1997 (Chavignol) Sancerre at Joe Beef

Dec 21, 2010

Working hard at Joe Beef: Vanya Filipovic, David McMillan, and Ryan Gray

One of the best ways on the planet to discover great oyster wines is to step into Joe Beef, in Montreal’s Little Burgundy neighborhood, order a dozen or two oysters from whatever is in (there will be two or three kinds, all superfresh, generally from the Canadian Maritimes and even from Europe, which you can’t get in the States) and let owner David McMillan choose your wine from the overwhelming list hand-written on the blackboard that serves as one wall of the tiny restaurant.
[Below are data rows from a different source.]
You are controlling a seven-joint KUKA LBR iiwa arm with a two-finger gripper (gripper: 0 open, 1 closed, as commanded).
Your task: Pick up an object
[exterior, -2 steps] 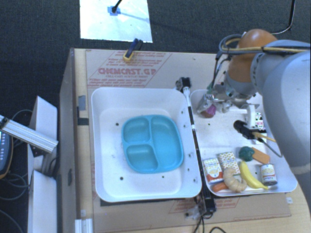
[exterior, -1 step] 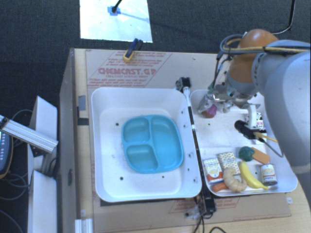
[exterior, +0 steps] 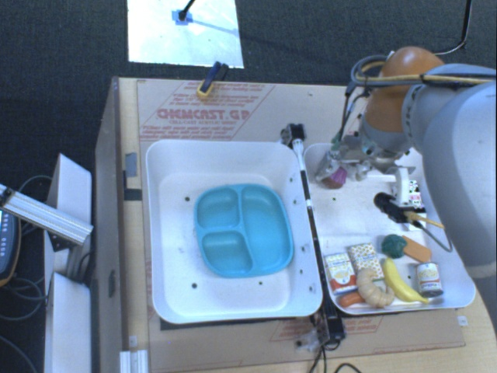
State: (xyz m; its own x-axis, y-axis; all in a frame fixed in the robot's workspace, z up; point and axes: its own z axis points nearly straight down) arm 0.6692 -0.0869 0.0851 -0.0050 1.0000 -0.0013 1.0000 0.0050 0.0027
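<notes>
One gripper hangs low over the far corner of the right bin, right of the blue divided plate and further from the camera than it. How wide it stands cannot be told from this slant. A small purplish-pink object lies directly beneath it, touching it or very nearly so. It looks like the thing the task is after, but whether it is gripped cannot be told; it seems to rest on the bin floor. My guess is that the arm has dropped here because this object lies alone, well apart from the other goods, leaving room on both sides.

All the remaining goods crowd the right bin's near edge, right of the plate and nearer the camera:
- two small printed packets
- a carrot-like orange piece
- a pale, lumpy pastry-like piece touching a banana
- a small can
- a green broccoli-like toy against an orange block

Packed so closely, they would probably be harder to pick singly.

Around the plate stands the left bin, which holds only that plate, lying flat with its three compartments bare.
</notes>
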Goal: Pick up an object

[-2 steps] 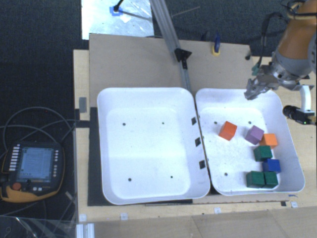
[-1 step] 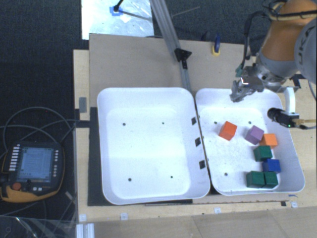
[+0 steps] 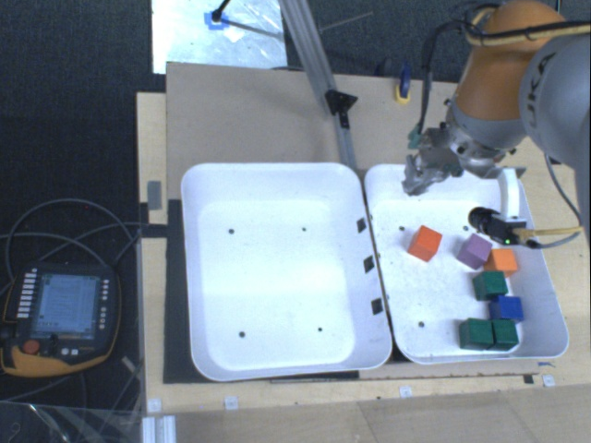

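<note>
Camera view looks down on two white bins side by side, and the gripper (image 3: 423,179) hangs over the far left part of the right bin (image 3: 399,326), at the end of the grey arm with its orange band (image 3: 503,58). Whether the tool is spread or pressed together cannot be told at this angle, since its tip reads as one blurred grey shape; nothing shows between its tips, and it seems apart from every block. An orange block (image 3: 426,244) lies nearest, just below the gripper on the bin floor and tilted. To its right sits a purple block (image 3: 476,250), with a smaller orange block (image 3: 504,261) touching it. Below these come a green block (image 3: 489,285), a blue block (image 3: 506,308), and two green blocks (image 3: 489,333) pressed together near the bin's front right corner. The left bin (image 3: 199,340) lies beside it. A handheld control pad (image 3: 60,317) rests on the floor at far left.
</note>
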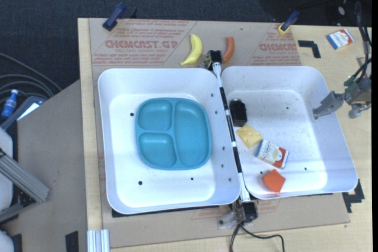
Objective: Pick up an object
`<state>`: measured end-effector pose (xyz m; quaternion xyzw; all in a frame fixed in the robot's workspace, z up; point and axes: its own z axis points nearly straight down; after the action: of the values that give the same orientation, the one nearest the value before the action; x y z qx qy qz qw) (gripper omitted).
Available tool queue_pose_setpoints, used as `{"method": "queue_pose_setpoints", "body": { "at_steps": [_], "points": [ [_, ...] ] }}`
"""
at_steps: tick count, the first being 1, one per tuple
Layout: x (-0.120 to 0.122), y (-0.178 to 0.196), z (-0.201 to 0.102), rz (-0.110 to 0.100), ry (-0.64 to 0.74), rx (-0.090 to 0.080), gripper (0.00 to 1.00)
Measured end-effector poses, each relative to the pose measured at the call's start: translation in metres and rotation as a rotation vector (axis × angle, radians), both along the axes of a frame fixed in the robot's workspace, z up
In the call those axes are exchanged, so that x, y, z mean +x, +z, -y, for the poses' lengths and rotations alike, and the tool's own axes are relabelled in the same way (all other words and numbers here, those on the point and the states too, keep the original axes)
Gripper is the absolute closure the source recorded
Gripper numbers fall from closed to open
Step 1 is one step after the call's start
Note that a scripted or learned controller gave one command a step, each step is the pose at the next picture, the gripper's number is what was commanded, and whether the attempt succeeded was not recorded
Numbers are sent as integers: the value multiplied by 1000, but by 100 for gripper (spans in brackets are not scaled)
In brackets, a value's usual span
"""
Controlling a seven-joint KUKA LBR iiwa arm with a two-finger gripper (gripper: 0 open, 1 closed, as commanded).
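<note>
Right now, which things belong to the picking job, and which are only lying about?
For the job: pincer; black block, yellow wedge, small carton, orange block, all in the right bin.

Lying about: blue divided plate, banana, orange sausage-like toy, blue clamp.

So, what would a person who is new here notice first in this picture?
Probably the big blue divided plate lying in the left bin. Next, the small items crowded in the right bin near the divider: a yellow block, a small carton and an orange block.
</note>
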<state>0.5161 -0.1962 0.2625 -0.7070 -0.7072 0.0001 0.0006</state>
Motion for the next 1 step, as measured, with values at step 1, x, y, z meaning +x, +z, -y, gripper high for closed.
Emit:
{"method": "queue_pose_setpoints", "body": {
  "at_steps": [1],
  "points": [
    [-20, -143, -17, 0, -1, 0, 0]
  ]
}}
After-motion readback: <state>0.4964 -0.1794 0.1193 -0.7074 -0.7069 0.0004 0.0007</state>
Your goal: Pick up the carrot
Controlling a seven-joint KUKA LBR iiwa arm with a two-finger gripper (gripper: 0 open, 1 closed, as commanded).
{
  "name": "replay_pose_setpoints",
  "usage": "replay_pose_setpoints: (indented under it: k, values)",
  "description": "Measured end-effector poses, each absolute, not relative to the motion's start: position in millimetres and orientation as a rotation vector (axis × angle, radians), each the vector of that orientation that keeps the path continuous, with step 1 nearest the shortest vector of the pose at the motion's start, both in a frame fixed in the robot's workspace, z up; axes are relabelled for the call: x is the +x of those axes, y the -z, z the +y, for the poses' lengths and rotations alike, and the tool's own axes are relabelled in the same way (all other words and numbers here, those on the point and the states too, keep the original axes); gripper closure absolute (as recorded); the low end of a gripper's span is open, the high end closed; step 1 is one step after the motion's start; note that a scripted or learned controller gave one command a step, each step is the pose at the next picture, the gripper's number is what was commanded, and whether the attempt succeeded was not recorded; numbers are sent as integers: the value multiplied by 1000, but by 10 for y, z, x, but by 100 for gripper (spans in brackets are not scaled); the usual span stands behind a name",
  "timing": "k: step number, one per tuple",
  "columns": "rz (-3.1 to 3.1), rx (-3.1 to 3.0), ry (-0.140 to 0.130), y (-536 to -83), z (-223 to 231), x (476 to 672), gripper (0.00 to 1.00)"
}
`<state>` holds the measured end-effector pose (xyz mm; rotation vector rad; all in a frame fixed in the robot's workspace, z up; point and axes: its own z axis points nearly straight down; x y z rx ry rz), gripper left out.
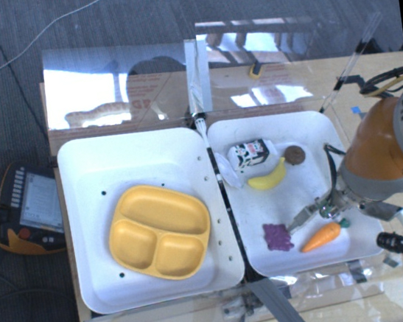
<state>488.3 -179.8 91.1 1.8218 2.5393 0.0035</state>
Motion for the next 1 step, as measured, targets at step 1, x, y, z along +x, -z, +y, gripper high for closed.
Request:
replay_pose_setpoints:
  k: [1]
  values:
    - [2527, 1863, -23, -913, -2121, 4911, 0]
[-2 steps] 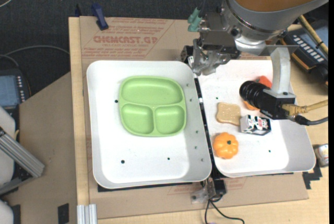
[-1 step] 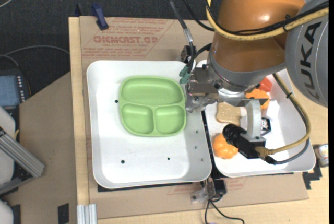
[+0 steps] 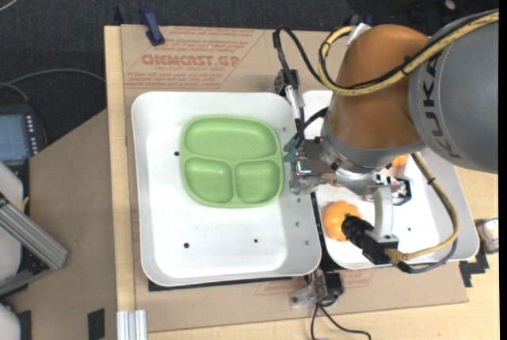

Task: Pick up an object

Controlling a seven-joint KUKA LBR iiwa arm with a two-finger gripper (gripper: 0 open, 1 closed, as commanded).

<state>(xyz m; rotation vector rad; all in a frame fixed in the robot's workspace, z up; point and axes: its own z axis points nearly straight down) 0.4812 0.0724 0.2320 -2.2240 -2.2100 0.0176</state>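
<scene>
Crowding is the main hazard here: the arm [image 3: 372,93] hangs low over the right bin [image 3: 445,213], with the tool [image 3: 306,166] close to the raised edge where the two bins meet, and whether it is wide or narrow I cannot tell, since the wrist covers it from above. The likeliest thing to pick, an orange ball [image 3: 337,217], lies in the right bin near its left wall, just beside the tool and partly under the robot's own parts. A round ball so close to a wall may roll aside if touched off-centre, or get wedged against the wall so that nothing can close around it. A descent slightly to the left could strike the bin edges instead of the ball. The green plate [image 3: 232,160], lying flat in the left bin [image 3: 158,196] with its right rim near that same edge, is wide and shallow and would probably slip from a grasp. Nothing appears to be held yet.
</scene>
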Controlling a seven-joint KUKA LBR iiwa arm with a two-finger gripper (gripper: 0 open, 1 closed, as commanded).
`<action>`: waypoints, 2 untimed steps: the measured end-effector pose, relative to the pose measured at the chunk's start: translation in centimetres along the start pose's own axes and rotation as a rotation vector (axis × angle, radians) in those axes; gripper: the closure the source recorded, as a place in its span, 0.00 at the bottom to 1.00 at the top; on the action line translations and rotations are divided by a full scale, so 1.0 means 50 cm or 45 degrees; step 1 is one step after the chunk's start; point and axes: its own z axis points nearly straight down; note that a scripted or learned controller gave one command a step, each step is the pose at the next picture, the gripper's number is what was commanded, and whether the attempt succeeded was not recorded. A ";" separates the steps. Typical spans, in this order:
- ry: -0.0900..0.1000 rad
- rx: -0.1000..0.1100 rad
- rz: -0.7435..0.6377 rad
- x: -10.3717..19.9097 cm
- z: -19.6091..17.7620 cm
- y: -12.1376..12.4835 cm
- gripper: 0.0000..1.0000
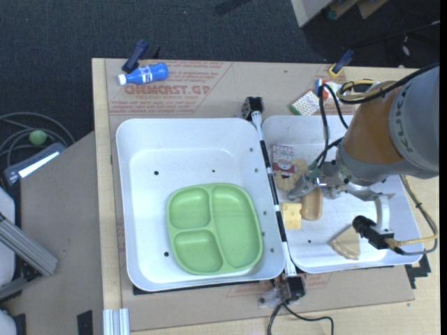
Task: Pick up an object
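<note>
Objects for picking lie in the right bin [307, 257], several in number and clustered toward its left wall. One yellow cheese-like block [290, 216] sits against the divider between the bins. One tan bread-roll shape [312, 204] lies just beside it on the right. One pale wedge [346, 245] rests near the bin's front edge, apart from the others. One small red-and-white packet [283, 154] lies toward the back of the same bin, with a few small tan pieces below it that are too jumbled to count.

One hand [313, 184] is present, lowered into the right bin directly over the bread-roll shape and close beside the yellow block. Whether it touches either item cannot be told, and whether it is wide, narrow or closed on anything cannot be told, since the wrist and cables cover it.

One arm [391, 128], grey with an orange band, enters from the right.

Two white bins are counted. The left bin [140, 145] holds one green divided plate [213, 227] with three compartments.

On the worktop [112, 257] behind the bins: one blue-and-white bottle [143, 74] lying on its side, and one small patterned card [305, 104].
</note>
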 end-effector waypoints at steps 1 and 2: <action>0.001 0.000 0.000 0.005 -0.001 -0.009 0.00; -0.001 -0.003 0.000 0.002 -0.001 -0.001 0.00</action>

The emphasis is on France, especially great oyster-friendly regions like Chablis and Sancerre, and the specialty is small-scale producers implementing traditional techniques. When I visited recently, McMillan chose a 1997 Sancerre from Gerard Boulay. Boulay is in the Chavignol area of Sancerre, which many (including Joe Beef’s wine director, Vanya Filipovic) argue should be a separate appellation, because Chavignol has a chalky soil profile more akin to Chablis than the Loire Valley. Indeed, in this wine, all the usual Sancerre touchstones—the grassiness, the herbs, the zing–had receded (no doubt because of the age; I’d never had a Sancerre this old before), leaving behind a pure, ringing note of gunflint that held indefinitely, like a zen bell being struck. It was screamingly good with oysters, framing the flavor rather than competing with them, and my second lesson this month (my first was with white rioja) that very old whites may be the best of all oyster matches.

Any other Chavignol fans out there? And, to turn it around, which particular oyster would the French eat with Sancerre?